** Work to complete **
Lines that contain "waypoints" are to be copied from the material, every one of them.

** Raw data **
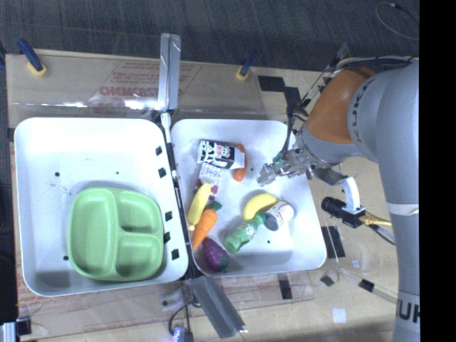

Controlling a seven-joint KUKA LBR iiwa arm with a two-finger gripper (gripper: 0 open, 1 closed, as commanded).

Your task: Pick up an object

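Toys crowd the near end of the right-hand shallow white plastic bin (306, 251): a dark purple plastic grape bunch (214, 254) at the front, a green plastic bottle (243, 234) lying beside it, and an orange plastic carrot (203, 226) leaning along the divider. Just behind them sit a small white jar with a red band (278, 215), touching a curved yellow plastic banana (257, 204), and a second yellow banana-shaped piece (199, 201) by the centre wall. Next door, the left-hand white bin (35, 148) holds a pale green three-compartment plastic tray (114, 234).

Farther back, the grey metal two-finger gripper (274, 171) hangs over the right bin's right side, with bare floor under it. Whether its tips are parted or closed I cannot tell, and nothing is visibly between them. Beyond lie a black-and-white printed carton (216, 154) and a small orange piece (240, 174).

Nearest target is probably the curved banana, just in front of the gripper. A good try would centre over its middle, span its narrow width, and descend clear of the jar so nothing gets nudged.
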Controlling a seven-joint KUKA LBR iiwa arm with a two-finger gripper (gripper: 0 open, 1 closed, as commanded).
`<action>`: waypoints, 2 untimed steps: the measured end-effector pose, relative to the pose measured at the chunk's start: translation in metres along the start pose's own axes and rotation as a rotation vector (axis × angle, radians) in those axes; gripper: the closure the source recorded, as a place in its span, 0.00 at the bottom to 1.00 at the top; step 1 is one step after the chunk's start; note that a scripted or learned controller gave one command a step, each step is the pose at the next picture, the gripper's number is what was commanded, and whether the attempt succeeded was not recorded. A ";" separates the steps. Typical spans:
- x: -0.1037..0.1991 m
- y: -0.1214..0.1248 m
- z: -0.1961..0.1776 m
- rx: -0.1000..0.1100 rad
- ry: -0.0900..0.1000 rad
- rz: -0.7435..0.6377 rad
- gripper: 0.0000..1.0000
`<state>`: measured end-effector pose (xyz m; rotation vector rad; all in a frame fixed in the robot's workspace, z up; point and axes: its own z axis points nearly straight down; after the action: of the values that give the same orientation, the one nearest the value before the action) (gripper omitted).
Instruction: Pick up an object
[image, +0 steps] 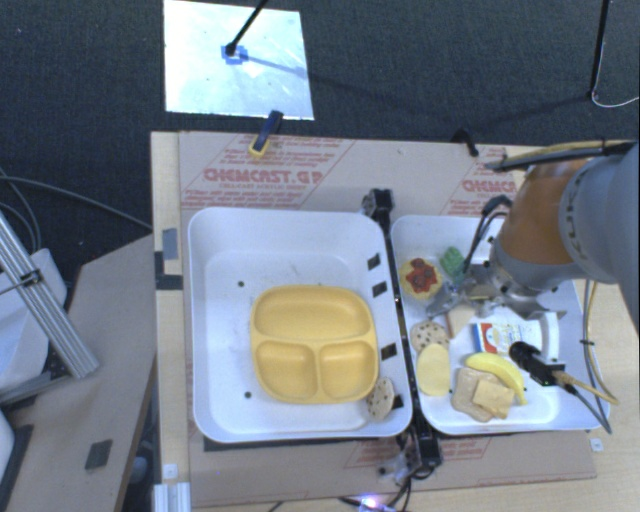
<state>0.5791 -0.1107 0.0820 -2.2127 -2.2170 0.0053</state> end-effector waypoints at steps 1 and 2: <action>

** Response to the task **
`<action>`: waypoints, 2 untimed steps: the measured end-effector pose, relative to the pose measured at the chunk's start: translation in metres along the start pose's own axes and rotation as a rotation vector (axis × angle, radians) in those axes; gripper: the closure the source recorded, as a place in its span, 0.00 at the bottom to 1.00 at the top; step 1 is one step after the chunk's start; note that a scripted or learned controller gave one command a step, each step is the pose at the next picture, the gripper's number is what was commanded, and whether the attempt succeeded was not recorded. A ";" separates the steps. Typical spans:
<state>0.5791 -0.1107 0.0820 -2.2127 -2.2170 0.0053</state> end-effector waypoints at steps 1 and 2: <action>

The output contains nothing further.